2D Image Understanding: Plans to implement true 2D reasoning through cascaded 1D causal reasoners
Broader VLM Applications: Visual Causal Flow concept applicable to other vision-language tasks
Enhanced Spatial Reasoning: Improved understanding of complex visual layouts

Comparison with Previous Models

Feature	Traditional OCR	DeepSeek-OCR	DeepSeek-OCR-2
Scanning Method	Fixed raster-scan	Compressed visual tokens	Semantic causal flow
Reading Order	Spatial only	Improved spatial	Semantic understanding
Visual Encoder	CLIP-based	CLIP-based	Qwen2-0.5B LM
Accuracy	Baseline	Improved	+3.7% improvement
Semantic Understanding	Limited	Better	Human-like

Community and Resources

Acknowledgments

The project builds upon and acknowledges contributions from:

DeepSeek-OCR
Vary
GOT-OCR2.0
MinerU
PaddleOCR
OmniDocBench (for benchmarking)

Conclusion

DeepSeek-OCR-2 represents a significant advancement in OCR technology by introducing Visual Causal Flow, which enables more human-like document understanding.

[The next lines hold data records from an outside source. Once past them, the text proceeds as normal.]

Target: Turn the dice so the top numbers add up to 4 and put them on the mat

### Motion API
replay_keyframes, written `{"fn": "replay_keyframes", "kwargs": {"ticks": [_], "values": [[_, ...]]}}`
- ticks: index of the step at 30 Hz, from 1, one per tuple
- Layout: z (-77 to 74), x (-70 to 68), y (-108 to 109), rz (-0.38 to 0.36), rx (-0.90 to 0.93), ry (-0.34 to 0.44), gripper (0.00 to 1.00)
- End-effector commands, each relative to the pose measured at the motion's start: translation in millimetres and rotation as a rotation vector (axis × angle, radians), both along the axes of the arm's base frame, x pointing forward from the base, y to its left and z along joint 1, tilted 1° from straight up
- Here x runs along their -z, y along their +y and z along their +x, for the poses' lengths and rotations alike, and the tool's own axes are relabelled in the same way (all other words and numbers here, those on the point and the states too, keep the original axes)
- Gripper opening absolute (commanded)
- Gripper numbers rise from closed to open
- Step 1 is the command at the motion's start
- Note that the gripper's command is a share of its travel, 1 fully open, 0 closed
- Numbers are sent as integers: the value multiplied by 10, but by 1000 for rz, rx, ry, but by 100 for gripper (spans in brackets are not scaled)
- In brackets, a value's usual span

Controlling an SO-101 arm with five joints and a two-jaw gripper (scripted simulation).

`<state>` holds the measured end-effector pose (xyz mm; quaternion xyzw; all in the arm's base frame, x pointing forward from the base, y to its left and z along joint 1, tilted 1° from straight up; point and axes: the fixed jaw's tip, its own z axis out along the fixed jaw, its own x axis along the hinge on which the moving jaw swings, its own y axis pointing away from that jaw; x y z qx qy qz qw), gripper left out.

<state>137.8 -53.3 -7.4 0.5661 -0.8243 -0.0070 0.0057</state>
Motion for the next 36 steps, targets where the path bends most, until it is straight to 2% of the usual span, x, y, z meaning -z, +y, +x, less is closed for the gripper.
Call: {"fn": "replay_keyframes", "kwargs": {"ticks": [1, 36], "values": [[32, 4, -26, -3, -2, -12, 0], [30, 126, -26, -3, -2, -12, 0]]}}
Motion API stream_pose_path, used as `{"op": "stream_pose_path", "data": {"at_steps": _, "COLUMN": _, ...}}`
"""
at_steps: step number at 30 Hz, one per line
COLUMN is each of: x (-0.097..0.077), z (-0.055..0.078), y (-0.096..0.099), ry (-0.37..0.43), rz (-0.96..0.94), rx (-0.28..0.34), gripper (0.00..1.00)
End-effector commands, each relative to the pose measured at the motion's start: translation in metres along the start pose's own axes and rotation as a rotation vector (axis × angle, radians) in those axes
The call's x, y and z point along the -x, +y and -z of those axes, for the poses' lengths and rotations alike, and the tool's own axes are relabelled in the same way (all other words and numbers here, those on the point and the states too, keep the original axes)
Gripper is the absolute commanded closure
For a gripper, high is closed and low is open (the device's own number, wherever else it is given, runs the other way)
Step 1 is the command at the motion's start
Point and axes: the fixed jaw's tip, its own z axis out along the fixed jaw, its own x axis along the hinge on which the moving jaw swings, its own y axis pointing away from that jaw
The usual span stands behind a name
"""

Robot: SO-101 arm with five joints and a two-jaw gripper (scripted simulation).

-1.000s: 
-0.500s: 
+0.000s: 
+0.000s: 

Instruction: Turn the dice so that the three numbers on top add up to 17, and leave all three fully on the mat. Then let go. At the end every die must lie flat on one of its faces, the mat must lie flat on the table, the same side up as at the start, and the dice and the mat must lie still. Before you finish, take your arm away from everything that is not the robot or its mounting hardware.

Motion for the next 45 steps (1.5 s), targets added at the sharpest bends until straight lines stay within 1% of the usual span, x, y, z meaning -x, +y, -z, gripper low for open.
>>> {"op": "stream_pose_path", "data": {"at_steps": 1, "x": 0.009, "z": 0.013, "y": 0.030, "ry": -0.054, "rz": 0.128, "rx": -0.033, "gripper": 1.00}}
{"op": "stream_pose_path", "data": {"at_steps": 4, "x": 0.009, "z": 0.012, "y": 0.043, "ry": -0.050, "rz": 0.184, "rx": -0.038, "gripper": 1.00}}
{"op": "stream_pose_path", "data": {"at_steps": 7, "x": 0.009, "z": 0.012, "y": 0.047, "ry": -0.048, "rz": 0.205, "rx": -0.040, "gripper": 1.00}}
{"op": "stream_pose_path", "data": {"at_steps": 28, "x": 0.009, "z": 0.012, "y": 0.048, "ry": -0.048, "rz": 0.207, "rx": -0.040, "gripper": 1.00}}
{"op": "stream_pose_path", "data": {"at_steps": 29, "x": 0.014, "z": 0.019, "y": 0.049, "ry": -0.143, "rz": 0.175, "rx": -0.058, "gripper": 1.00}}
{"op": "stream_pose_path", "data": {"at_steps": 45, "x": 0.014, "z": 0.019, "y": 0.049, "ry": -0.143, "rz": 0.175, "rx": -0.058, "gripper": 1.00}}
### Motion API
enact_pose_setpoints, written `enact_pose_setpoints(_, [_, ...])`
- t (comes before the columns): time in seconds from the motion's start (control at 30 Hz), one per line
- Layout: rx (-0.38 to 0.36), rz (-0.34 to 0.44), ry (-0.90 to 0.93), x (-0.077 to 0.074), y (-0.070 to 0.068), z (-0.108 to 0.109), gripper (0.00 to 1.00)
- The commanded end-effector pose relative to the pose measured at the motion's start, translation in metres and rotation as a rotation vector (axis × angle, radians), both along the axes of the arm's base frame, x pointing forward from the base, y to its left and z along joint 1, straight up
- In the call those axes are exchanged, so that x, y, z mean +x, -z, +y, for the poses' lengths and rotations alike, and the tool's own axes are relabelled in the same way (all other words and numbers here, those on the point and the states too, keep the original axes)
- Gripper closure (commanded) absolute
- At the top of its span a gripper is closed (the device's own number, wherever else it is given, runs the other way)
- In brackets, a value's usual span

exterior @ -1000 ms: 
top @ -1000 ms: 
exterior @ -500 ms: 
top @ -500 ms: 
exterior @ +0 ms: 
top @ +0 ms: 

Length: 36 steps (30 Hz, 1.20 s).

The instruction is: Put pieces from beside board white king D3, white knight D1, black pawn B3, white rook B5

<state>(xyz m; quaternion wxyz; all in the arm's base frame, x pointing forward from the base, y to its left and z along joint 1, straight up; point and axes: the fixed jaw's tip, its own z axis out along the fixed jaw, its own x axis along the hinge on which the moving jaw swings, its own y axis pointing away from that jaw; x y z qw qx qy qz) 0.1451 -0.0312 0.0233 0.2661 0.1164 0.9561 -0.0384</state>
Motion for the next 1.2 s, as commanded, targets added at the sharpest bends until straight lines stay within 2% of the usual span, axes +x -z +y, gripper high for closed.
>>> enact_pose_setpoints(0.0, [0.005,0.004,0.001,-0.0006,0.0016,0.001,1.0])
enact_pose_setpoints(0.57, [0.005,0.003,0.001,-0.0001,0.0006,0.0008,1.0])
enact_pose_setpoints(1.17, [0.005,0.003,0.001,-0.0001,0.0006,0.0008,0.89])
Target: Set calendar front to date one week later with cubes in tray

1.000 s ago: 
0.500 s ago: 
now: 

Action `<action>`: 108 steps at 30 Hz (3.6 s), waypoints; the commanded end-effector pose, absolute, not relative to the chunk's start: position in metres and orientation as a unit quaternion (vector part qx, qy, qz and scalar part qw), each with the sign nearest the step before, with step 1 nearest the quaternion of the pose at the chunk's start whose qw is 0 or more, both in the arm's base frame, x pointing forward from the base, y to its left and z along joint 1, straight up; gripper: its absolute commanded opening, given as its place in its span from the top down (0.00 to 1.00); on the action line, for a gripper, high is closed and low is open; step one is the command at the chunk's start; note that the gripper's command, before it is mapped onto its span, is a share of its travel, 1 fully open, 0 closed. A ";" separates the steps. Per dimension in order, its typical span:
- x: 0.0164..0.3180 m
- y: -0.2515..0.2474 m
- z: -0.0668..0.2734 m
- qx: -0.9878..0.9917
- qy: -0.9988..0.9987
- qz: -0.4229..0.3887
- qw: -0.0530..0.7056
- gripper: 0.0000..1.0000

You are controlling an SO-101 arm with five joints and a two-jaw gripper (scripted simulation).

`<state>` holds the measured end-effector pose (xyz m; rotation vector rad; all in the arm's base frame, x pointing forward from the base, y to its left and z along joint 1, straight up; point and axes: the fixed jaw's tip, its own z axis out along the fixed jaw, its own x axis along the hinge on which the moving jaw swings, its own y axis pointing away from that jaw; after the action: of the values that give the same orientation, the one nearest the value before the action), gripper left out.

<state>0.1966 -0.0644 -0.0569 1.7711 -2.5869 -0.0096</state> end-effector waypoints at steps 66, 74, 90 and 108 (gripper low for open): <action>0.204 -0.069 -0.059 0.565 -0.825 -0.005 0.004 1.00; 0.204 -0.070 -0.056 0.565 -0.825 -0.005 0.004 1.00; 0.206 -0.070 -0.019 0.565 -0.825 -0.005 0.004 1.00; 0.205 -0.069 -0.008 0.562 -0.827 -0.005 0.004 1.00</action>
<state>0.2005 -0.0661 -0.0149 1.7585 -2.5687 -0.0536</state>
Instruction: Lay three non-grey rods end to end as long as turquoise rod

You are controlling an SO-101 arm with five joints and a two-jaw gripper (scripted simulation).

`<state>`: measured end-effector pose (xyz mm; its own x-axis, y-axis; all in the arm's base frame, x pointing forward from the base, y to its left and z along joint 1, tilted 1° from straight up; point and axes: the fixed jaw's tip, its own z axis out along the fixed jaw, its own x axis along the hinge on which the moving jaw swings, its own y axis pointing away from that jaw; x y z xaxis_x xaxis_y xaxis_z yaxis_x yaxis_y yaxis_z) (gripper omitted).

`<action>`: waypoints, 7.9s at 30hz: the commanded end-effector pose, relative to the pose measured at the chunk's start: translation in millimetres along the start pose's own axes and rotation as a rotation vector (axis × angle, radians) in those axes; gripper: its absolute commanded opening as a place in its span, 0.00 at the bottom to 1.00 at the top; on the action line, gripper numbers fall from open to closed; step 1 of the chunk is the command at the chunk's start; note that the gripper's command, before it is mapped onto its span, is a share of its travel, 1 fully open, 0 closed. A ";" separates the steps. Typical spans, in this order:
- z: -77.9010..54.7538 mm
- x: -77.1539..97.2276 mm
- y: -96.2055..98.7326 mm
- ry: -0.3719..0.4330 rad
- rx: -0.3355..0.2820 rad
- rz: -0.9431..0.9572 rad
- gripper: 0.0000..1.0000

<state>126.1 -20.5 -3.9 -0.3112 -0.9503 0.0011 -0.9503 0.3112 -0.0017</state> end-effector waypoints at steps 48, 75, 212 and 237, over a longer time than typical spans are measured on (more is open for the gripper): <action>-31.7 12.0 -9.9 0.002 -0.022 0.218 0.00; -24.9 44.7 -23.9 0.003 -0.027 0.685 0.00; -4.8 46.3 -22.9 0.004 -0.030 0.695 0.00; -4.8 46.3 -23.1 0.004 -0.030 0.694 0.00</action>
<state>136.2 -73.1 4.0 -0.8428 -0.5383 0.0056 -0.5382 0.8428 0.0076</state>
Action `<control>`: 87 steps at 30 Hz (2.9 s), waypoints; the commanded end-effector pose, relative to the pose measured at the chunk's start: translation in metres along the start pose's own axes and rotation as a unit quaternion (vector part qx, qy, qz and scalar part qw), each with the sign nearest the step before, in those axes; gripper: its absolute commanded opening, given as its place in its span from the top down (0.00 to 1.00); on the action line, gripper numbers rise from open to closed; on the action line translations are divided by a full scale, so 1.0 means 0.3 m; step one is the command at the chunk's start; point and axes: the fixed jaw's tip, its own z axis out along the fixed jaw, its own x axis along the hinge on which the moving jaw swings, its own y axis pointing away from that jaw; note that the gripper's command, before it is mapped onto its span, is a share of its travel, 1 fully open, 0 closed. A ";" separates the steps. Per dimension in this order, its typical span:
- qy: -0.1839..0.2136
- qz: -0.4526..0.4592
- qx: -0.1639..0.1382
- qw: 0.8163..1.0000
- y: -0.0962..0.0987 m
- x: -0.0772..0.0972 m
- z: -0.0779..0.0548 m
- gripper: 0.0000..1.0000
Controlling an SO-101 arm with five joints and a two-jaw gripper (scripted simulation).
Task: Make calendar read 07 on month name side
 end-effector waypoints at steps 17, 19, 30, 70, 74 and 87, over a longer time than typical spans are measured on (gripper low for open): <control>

This innovation addresses fundamental limitations of traditional OCR systems and opens new possibilities for document processing applications across various industries.

The project's open-source nature, comprehensive documentation, and strong performance improvements make it an valuable tool for researchers, developers, and organizations requiring advanced document processing capabilities.